- Exercise details
Where in the data below does the word "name" appear? Copy each line that holds it.

Collected data
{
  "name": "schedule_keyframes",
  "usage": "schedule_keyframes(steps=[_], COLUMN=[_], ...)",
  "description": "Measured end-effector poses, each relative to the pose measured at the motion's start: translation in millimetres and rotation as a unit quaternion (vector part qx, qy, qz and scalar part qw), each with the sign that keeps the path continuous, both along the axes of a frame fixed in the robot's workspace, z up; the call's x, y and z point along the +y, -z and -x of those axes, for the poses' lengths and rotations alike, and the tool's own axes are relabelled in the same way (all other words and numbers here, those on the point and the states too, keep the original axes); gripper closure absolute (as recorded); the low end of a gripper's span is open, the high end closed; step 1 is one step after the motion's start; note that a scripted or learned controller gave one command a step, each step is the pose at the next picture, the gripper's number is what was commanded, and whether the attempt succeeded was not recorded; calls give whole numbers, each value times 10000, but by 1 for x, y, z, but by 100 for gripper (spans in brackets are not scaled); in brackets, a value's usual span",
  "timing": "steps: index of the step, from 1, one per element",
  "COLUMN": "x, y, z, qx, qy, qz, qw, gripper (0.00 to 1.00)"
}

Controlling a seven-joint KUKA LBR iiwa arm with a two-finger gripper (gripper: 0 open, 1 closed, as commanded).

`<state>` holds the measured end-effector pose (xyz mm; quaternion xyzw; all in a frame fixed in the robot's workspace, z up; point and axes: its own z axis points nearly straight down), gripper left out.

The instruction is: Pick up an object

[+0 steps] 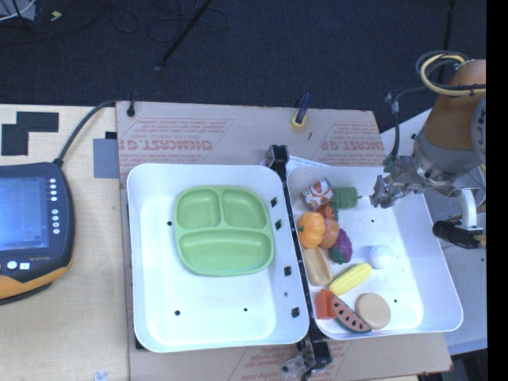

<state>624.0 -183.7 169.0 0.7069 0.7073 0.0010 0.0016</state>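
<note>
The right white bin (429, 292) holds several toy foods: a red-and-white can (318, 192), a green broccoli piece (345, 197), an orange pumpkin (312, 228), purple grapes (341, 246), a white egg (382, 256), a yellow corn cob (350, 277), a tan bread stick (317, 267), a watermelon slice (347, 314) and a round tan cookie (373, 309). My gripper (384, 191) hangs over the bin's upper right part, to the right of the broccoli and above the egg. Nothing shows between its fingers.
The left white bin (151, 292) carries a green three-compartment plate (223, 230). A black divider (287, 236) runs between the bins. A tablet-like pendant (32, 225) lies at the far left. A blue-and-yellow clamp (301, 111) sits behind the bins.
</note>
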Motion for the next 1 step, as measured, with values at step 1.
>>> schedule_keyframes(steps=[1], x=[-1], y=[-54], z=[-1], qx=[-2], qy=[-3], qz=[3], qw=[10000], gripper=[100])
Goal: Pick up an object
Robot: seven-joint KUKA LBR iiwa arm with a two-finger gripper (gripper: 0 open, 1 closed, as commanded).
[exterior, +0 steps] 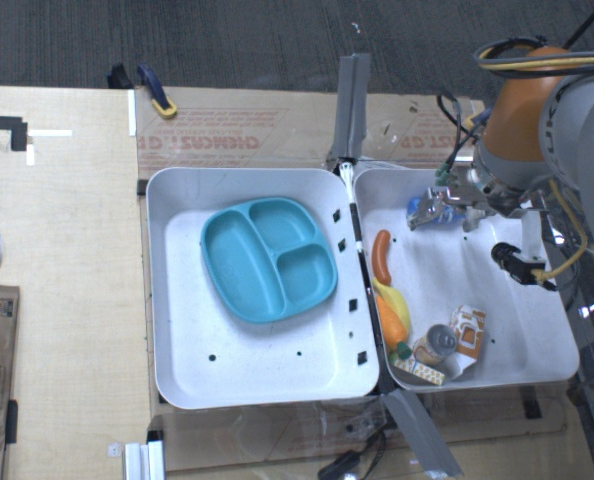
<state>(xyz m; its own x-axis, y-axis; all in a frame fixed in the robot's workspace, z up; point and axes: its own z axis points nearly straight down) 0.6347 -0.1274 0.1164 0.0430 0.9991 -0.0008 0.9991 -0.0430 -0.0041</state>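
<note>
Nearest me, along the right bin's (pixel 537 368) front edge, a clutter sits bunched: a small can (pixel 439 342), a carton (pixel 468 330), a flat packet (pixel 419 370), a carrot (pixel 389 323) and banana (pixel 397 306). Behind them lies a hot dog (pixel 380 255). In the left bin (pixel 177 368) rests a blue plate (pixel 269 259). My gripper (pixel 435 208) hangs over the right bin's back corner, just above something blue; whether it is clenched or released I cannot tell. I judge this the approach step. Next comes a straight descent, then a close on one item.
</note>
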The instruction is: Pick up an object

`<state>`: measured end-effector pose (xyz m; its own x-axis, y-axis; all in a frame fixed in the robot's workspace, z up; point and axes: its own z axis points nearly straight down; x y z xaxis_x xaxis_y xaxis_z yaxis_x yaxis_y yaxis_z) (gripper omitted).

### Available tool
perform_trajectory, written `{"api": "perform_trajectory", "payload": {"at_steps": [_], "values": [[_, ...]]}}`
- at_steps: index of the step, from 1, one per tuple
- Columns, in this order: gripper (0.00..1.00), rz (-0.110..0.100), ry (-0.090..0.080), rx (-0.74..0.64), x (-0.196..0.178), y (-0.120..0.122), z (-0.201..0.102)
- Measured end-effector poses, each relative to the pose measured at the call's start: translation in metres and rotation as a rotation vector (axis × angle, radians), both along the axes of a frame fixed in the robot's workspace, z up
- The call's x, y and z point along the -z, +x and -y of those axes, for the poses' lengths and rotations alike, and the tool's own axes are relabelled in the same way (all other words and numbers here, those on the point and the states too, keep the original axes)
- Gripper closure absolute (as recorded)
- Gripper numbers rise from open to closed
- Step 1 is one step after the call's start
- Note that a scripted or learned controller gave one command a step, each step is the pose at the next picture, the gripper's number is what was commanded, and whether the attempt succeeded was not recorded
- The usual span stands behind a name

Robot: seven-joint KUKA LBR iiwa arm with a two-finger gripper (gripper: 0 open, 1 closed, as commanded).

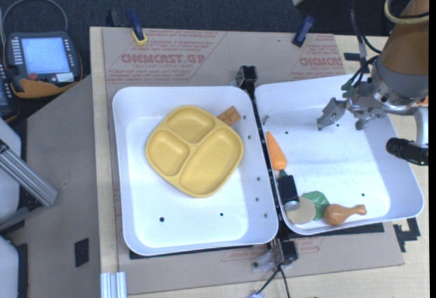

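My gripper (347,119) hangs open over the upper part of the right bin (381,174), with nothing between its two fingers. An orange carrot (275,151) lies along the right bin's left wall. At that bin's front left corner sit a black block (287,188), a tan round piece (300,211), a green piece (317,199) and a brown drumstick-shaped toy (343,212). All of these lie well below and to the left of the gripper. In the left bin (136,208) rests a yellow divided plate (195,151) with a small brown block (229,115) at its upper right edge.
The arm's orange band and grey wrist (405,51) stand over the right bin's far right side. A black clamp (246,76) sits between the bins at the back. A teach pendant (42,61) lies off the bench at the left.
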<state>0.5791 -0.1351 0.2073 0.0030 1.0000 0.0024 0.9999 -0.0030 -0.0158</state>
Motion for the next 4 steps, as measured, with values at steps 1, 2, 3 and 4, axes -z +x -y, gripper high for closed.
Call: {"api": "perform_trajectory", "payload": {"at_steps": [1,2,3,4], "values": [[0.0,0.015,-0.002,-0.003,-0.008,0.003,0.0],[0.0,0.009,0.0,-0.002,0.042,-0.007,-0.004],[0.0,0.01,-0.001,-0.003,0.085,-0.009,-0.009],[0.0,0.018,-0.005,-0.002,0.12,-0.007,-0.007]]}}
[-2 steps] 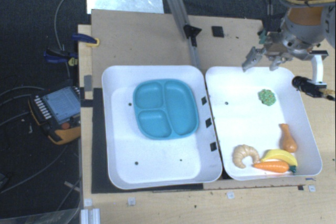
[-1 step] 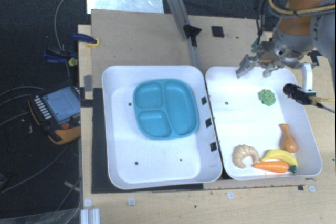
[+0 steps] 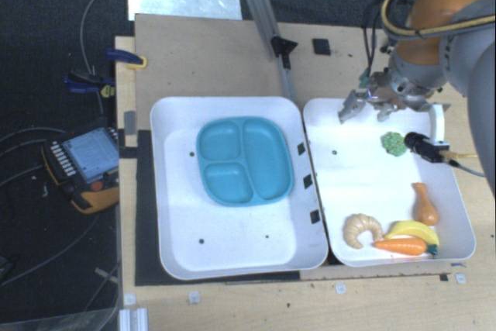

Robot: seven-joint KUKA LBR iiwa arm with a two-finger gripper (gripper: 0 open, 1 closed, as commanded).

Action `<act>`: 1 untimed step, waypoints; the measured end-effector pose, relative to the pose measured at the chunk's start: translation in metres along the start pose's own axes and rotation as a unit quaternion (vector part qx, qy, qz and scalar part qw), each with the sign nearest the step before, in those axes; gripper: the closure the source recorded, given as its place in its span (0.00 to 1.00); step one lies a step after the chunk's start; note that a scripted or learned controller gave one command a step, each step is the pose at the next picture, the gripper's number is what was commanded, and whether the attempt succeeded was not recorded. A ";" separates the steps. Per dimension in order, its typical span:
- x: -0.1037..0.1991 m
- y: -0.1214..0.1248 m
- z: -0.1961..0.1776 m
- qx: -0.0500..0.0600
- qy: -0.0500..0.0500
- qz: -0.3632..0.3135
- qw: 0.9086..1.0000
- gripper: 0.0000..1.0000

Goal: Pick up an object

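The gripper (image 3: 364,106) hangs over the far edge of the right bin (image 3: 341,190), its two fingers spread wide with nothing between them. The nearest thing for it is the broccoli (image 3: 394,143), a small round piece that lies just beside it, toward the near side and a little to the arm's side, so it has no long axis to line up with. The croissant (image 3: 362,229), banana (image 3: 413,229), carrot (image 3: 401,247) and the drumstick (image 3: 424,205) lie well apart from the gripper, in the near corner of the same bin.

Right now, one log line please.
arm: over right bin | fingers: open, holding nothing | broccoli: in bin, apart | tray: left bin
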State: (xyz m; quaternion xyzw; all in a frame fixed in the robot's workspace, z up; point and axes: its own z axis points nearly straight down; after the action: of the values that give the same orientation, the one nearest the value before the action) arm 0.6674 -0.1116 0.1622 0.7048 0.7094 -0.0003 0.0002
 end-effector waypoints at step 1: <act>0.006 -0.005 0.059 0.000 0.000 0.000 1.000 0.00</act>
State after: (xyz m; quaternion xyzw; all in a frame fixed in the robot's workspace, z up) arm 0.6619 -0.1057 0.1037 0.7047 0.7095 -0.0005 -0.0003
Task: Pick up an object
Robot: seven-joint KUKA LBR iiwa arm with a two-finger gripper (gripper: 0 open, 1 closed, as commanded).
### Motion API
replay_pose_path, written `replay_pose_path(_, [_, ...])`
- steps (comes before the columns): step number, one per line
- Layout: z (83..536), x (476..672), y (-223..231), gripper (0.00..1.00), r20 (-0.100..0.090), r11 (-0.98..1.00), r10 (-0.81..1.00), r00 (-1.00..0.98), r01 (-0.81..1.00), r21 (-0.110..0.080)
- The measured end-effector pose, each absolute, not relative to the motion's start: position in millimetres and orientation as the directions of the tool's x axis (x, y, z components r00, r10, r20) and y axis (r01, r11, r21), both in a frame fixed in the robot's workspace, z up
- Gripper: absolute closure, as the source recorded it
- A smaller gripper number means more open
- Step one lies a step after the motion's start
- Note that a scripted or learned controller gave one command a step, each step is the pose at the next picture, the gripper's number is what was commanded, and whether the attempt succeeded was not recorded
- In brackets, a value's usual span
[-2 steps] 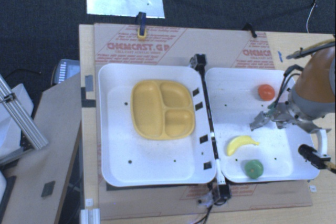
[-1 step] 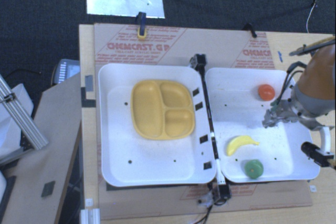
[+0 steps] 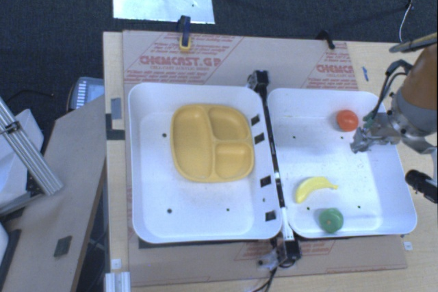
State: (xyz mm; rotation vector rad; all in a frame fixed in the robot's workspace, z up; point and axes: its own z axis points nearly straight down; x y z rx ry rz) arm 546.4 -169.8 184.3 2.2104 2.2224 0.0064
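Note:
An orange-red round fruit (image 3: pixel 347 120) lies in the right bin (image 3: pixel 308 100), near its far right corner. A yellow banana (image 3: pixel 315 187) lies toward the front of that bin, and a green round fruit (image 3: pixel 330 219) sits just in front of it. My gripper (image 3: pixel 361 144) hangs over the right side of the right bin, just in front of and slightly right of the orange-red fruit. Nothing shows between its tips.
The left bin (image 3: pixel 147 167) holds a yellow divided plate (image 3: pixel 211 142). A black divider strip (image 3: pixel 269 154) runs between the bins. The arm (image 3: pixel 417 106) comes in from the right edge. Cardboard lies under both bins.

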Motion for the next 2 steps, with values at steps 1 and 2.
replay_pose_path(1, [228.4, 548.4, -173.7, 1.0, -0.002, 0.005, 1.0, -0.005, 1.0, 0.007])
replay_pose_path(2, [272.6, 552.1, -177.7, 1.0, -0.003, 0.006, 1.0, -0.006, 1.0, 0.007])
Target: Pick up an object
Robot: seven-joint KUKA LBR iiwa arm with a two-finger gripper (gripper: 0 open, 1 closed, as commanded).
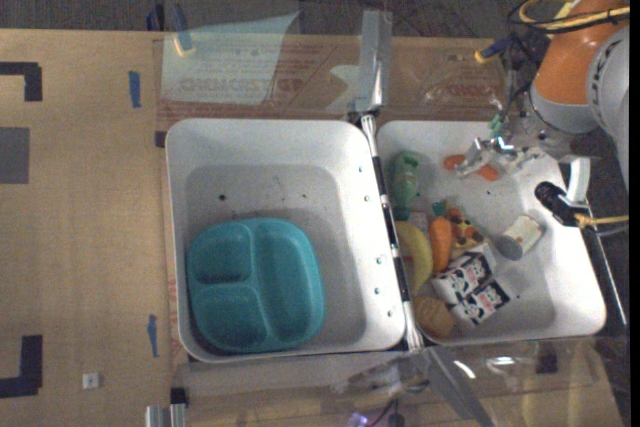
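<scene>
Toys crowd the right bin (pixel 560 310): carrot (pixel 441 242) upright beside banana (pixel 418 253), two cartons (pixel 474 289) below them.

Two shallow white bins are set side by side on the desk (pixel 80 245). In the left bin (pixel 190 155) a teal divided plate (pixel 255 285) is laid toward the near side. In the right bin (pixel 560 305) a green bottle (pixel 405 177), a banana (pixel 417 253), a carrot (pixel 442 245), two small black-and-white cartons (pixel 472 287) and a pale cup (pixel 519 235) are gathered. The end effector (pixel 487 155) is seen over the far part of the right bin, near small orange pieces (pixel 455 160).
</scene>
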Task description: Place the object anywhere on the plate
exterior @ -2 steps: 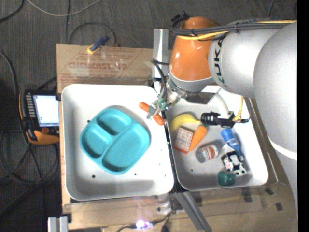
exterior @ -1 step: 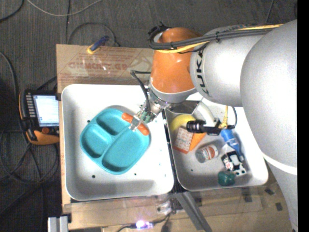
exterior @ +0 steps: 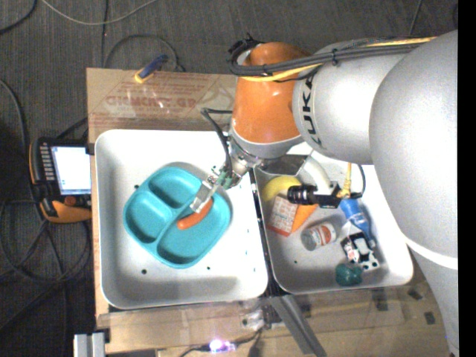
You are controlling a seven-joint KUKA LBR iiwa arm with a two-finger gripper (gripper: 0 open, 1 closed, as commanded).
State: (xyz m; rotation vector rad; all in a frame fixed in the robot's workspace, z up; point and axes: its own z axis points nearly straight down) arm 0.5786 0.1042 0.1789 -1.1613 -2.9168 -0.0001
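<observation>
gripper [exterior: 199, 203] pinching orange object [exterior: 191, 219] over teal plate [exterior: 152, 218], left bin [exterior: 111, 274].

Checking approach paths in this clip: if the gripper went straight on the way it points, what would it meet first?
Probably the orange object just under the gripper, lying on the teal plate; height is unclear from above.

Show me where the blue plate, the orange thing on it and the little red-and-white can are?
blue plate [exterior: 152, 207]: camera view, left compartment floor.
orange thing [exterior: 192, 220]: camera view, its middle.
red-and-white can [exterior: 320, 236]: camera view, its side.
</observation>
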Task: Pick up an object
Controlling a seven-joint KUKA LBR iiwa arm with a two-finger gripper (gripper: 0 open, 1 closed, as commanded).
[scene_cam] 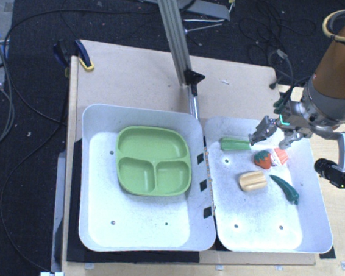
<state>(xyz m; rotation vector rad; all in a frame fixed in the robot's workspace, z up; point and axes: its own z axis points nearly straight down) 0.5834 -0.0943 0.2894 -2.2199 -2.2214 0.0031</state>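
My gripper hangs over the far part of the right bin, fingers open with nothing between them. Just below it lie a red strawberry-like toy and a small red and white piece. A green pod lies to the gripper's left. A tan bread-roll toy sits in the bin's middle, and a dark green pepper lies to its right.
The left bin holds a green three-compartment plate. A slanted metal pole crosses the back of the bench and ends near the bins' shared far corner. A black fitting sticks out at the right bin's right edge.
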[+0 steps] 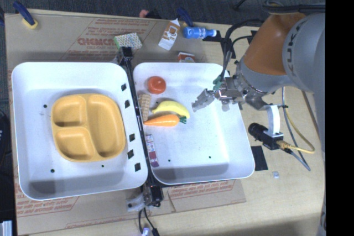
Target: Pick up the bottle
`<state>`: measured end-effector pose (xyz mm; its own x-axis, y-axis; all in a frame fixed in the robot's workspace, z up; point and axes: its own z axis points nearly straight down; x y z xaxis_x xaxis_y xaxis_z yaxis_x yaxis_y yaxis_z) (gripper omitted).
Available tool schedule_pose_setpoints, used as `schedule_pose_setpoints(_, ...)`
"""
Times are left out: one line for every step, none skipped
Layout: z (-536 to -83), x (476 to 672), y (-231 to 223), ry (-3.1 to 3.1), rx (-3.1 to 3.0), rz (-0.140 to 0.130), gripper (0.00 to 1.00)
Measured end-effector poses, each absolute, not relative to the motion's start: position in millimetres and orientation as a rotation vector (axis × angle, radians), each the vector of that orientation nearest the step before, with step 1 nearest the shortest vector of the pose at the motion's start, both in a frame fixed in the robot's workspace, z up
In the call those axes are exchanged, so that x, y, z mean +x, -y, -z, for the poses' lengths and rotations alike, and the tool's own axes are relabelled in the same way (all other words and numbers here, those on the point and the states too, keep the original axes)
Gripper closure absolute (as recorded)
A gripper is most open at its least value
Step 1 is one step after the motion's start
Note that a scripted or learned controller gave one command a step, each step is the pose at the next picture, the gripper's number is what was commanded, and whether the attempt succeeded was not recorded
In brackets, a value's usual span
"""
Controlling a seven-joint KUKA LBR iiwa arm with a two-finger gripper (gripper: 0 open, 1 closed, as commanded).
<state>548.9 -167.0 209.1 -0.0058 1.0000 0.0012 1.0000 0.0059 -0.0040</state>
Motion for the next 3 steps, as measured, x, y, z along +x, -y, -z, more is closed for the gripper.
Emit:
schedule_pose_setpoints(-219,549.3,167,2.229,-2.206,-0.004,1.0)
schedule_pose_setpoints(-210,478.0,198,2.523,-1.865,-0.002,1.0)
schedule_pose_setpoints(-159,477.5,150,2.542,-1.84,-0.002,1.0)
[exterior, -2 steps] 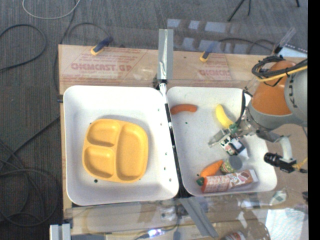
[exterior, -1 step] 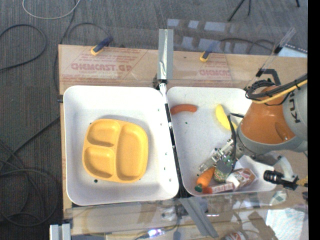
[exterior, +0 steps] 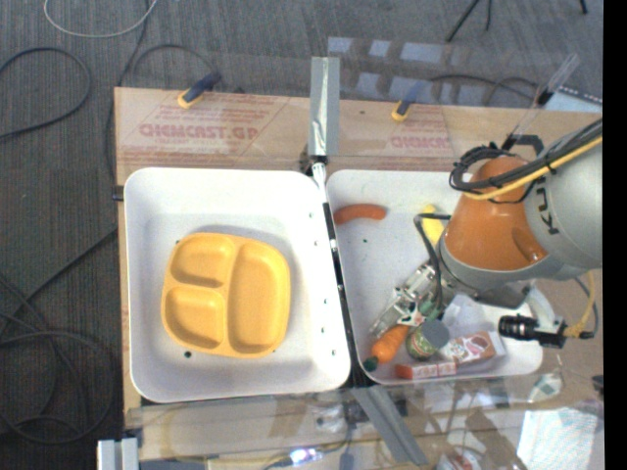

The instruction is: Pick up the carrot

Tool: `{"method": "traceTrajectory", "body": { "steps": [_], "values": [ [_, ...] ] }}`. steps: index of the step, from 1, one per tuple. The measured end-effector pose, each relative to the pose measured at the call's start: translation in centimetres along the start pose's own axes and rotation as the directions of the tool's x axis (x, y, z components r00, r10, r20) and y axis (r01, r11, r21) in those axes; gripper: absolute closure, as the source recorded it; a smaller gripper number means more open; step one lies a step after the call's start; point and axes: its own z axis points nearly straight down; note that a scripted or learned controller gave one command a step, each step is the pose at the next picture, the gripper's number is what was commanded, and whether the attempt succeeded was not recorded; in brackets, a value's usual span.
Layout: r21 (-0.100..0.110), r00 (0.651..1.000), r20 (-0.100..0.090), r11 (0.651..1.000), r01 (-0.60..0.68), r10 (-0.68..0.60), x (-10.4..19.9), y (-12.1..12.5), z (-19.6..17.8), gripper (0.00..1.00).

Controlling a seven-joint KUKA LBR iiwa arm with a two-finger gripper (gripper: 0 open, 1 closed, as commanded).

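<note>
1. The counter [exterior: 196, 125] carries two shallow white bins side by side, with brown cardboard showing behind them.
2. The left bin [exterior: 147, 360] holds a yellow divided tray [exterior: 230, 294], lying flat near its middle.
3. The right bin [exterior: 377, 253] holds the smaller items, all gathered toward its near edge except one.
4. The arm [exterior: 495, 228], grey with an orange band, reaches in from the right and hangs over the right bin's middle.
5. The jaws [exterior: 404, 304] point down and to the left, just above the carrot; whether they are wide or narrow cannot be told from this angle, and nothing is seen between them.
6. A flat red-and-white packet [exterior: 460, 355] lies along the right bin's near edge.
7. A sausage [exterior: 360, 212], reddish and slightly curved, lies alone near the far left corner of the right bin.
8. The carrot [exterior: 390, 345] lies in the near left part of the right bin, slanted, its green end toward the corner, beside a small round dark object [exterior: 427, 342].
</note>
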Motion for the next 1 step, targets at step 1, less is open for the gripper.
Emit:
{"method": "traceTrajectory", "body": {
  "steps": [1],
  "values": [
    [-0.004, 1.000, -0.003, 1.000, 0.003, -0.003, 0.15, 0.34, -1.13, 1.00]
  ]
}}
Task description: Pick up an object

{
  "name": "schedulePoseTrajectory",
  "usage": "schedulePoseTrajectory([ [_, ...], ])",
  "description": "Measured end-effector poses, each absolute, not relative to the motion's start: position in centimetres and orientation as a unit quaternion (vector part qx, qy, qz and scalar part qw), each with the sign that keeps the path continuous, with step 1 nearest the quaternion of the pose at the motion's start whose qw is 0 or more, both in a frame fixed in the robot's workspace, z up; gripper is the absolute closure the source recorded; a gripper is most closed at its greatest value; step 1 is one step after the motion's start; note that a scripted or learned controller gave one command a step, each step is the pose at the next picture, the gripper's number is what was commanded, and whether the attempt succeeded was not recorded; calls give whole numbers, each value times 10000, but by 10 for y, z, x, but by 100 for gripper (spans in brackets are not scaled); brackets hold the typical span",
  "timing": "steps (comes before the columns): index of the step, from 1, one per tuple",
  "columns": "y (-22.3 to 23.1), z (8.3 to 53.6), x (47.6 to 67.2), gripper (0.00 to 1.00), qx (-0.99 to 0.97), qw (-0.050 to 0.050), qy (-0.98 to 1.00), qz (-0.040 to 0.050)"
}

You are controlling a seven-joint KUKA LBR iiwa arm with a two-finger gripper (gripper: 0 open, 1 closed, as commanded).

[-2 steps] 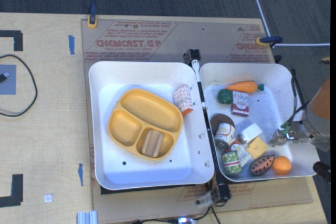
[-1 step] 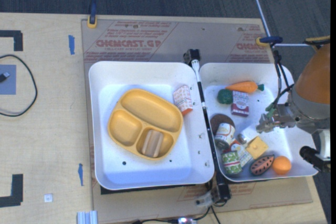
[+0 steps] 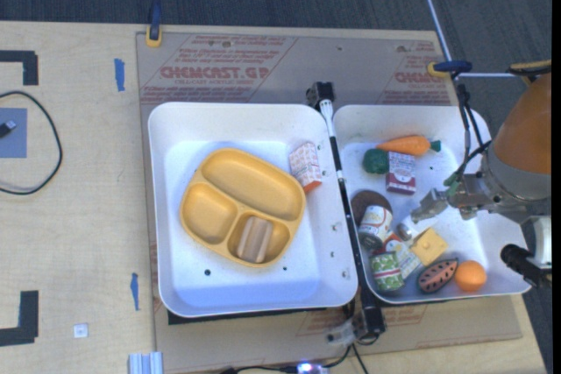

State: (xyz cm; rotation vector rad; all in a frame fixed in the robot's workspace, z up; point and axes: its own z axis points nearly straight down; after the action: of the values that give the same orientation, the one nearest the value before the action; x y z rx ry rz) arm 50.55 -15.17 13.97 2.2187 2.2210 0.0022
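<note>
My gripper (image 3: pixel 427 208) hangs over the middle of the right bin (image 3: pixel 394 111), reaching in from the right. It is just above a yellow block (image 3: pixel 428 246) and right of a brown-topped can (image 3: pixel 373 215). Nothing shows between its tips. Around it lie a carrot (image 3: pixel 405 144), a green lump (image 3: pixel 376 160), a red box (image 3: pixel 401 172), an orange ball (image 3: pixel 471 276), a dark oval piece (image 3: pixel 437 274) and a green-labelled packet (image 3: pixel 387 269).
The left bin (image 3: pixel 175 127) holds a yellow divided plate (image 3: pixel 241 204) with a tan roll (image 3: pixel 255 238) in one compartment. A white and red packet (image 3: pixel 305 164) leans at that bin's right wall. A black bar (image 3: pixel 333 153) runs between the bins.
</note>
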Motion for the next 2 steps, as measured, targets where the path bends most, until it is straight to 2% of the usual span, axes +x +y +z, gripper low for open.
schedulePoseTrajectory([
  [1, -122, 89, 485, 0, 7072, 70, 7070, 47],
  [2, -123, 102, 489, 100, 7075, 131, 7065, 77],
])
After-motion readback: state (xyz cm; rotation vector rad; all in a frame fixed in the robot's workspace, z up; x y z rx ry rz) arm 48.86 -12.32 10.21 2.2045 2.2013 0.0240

- Task output
  "name": "schedule_keyframes",
- The usual span stands behind a name
  "name": "schedulePoseTrajectory",

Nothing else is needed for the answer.